Nakba

NAKBA : arabic word meaning « disaster ». It describes the most tragic event in the history of Palestinian people, driven from their land during the creation of the state of Israel in 1948.


The movie was shot in an ancient palestinian refugee camp called « Ein El Sultan » and also in a jordanian military camp, both located near the city of Jericho in Cisjordania.


Ein El Sultan was initially built to give a shelter to the Palestinians thrown out of their lands and homes after the division of Palestine into two different countries : Israel and Palestine.
After the « Six-Day War » in 1967, Israel annexed Cisjordania. The inhabitants of the camp are forced to exile again to other refugee camps in Lebanon, Jordan, Syria…


The ancient jordanian military base is occupied by the Israeli army and used as a training camp against the new kind of war emerging : the Intifada.


Like the archeologist, the movie deciphers the iconography of the signs engraved and fossilized on the walls, by scratching them in order to reveal their memory. Mankind always imprinted History on walls, leaving a visual heritage of his existence.
Later on, the refugee camp was totally destroyed. The Israeli army feared to see the camp becoming a symbol of resistance for the palestinian people.


“There is a thing stronger than all the arms of the world, it is an idea from which time came”
(Victor Hugo)

Film



I have spent many years in Israel and took my share in the Peace Movement "Shalom Akshav" for the recognition of a palestinian state. From my experience, I have been convinced that the major problem on the path of a real understanding of this situation remains the overflow of political speeches from both sides.

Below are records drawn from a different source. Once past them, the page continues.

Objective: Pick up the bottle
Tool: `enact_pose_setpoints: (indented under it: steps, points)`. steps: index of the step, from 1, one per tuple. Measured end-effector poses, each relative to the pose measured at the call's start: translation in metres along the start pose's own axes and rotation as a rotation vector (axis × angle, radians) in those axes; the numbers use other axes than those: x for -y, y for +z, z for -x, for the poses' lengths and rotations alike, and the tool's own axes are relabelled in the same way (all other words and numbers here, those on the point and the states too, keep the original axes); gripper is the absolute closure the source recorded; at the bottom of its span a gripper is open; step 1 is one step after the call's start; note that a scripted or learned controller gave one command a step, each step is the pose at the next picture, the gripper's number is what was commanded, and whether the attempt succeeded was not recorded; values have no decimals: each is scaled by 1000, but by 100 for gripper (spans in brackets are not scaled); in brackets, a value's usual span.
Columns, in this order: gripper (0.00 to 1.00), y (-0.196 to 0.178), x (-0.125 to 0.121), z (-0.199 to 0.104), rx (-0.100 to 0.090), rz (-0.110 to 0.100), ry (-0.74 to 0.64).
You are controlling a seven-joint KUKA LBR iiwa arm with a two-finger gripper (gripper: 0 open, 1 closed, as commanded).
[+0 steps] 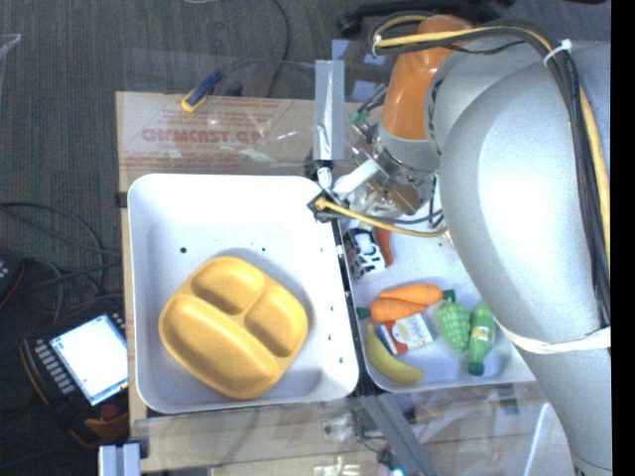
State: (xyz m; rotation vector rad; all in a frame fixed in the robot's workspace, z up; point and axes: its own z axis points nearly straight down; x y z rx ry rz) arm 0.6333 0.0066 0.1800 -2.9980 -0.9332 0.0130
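Note:
The bottle (481,333) is small and green with a darker cap. It lies in the right bin (437,377) near the front right corner, cap toward the front edge, partly under the arm's grey body. My gripper (364,253) hangs over the right bin's back left part, close to the wall between the bins. It is well to the left of the bottle and behind it, not touching it. The wrist and cables hide most of the gripper.
Beside the bottle lie green grapes (452,323), a small carton (409,332), a banana (389,358) and a carrot (405,298). An orange item (383,247) sits by the gripper. The left bin (169,206) holds a large yellow bread-shaped object (233,323). The arm's body (526,186) covers the right bin's right side.

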Motion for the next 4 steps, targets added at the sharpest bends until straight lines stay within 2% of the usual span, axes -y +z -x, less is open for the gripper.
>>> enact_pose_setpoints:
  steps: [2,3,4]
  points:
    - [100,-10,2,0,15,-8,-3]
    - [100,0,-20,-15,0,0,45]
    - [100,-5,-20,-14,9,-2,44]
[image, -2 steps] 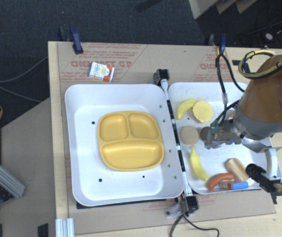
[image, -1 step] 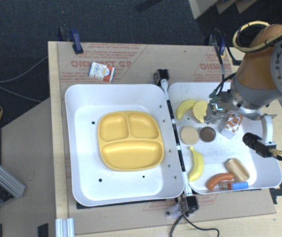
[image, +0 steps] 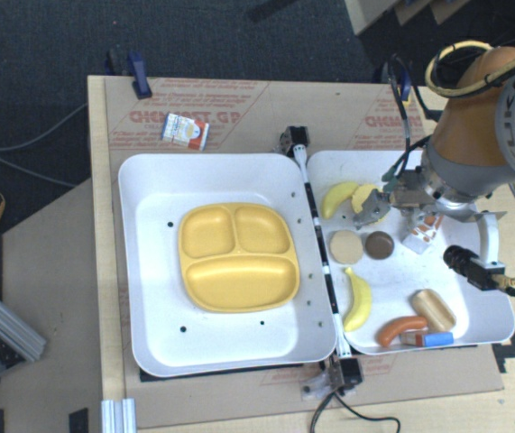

Thus, as a film director and painter, my challenge was to make a movie where the speech (the speaking, the voices) would be totally absent, charging the only visual with a mission to reveal reality and allow emotions to free themselves from rationality,and offer an aesthetic language appropiate to tell the sadness of an deracinated people.

Because of these personal choices, and the fact that most of the works done on this conflict choose the narrative-documentary style, I am aware that getting in this movie demands a participative effort.
I would like to thanks you for this prize and especially for your unused approach to understand this unconvencional film.

Can beauty express suffering? Only the author's honesty can reconcile thisparadox.
The symbolic freedom of experimental cinema prevails over the narration by desintegrating time and space a new language of abstraction inherent to the image is created,,this was my challenge.